TASK BRIEF:
Every line of the records counts; transcribe each one exactly.

Start of GIVEN RECORDS

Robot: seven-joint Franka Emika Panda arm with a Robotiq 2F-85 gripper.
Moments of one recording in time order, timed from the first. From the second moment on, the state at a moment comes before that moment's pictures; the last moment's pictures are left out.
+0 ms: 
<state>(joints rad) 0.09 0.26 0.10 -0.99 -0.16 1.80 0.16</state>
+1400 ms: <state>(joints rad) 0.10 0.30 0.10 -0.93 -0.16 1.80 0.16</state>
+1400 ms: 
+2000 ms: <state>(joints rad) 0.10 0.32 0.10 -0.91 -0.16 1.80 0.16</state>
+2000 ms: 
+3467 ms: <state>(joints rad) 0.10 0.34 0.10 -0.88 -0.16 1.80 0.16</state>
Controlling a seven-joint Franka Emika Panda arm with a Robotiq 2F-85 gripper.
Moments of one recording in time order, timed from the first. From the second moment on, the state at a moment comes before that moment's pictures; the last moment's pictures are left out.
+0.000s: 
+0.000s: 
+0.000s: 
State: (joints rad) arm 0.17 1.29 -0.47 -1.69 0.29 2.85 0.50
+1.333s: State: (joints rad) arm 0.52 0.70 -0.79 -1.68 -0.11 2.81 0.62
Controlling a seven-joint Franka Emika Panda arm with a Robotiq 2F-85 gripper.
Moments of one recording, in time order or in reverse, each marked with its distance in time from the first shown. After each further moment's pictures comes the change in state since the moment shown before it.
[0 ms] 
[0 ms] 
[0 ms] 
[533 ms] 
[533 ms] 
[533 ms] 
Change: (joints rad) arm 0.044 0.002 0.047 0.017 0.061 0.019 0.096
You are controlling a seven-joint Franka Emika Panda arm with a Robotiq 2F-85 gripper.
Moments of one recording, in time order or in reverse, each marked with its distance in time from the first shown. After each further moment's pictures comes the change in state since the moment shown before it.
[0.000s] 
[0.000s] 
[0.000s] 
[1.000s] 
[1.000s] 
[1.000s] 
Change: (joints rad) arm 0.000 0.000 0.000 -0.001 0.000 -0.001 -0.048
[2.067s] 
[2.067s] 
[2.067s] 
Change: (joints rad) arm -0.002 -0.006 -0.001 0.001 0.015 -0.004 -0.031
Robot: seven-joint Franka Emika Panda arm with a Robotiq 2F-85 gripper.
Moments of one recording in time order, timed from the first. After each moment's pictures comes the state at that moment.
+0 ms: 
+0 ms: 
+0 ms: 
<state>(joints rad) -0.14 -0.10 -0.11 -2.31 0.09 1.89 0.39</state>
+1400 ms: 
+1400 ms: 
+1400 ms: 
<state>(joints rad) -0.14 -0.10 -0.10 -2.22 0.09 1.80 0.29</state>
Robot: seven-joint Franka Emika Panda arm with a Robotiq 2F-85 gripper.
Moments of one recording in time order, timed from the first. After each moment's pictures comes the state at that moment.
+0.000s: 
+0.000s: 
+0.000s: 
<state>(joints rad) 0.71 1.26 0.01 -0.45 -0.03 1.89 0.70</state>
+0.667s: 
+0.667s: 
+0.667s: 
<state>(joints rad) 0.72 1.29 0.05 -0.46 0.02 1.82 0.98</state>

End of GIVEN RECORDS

ANSWER TO THIS EXERCISE:
Robot: seven-joint Franka Emika Panda arm with a Robotiq 2F-85 gripper.
Moments of one recording in time order, timed from the first. From the second moment on, the state at a moment comes before that moment's pictures; the last moment's pictures are left out.
+0 ms: 
<state>(joints rad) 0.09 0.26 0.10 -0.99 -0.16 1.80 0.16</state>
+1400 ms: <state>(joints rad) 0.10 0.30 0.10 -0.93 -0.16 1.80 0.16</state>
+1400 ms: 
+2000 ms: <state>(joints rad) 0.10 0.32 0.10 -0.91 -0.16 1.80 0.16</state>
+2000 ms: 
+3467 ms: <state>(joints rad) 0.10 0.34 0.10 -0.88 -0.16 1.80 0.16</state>
Controlling a seven-joint Franka Emika Panda arm with a Robotiq 2F-85 gripper.
Moments of one recording in time order, timed from the first. From the second moment on, the state at a moment comes before that moment's pictures; the last moment's pictures are left out.
+0.000s: 
+0.000s: 
+0.000s: 
State: (joints rad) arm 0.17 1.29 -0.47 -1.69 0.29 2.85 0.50
+1.333s: State: (joints rad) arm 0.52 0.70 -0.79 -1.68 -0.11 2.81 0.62
Controlling a seven-joint Franka Emika Panda arm with a Robotiq 2F-85 gripper.
Moments of one recording, in time order or in reverse, each marked with its distance in time from the first shown. After each further moment's pictures comes the change in state since the moment shown before it.
[0 ms] 
[0 ms] 
[0 ms] 
[533 ms] 
[533 ms] 
[533 ms] 
Change: (joints rad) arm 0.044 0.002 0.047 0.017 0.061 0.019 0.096
You are controlling a seven-joint Franka Emika Panda arm with a Robotiq 2F-85 gripper.
Moments of one recording, in time order or in reverse, each marked with its distance in time from the first shown. After each further moment's pictures comes the change in state since the moment shown before it.
[0.000s] 
[0.000s] 
[0.000s] 
[1.000s] 
[1.000s] 
[1.000s] 
Change: (joints rad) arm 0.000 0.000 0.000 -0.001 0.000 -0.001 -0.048
[2.067s] 
[2.067s] 
[2.067s] 
Change: (joints rad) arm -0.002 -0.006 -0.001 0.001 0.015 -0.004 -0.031
Robot: seven-joint Franka Emika Panda arm with a Robotiq 2F-85 gripper.
Moments of one recording in time order, timed from the first. After each moment's pictures comes the state at that moment.
+0 ms: 
+0 ms: 
+0 ms: 
<state>(joints rad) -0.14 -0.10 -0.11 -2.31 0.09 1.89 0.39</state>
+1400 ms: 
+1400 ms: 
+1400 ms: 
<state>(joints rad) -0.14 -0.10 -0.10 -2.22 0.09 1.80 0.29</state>
Robot: seven-joint Franka Emika Panda arm with a Robotiq 2F-85 gripper.
Moments of one recording in time order, timed from the first. After each moment's pictures comes the state at that moment.
+0.000s: 
+0.000s: 
+0.000s: 
<state>(joints rad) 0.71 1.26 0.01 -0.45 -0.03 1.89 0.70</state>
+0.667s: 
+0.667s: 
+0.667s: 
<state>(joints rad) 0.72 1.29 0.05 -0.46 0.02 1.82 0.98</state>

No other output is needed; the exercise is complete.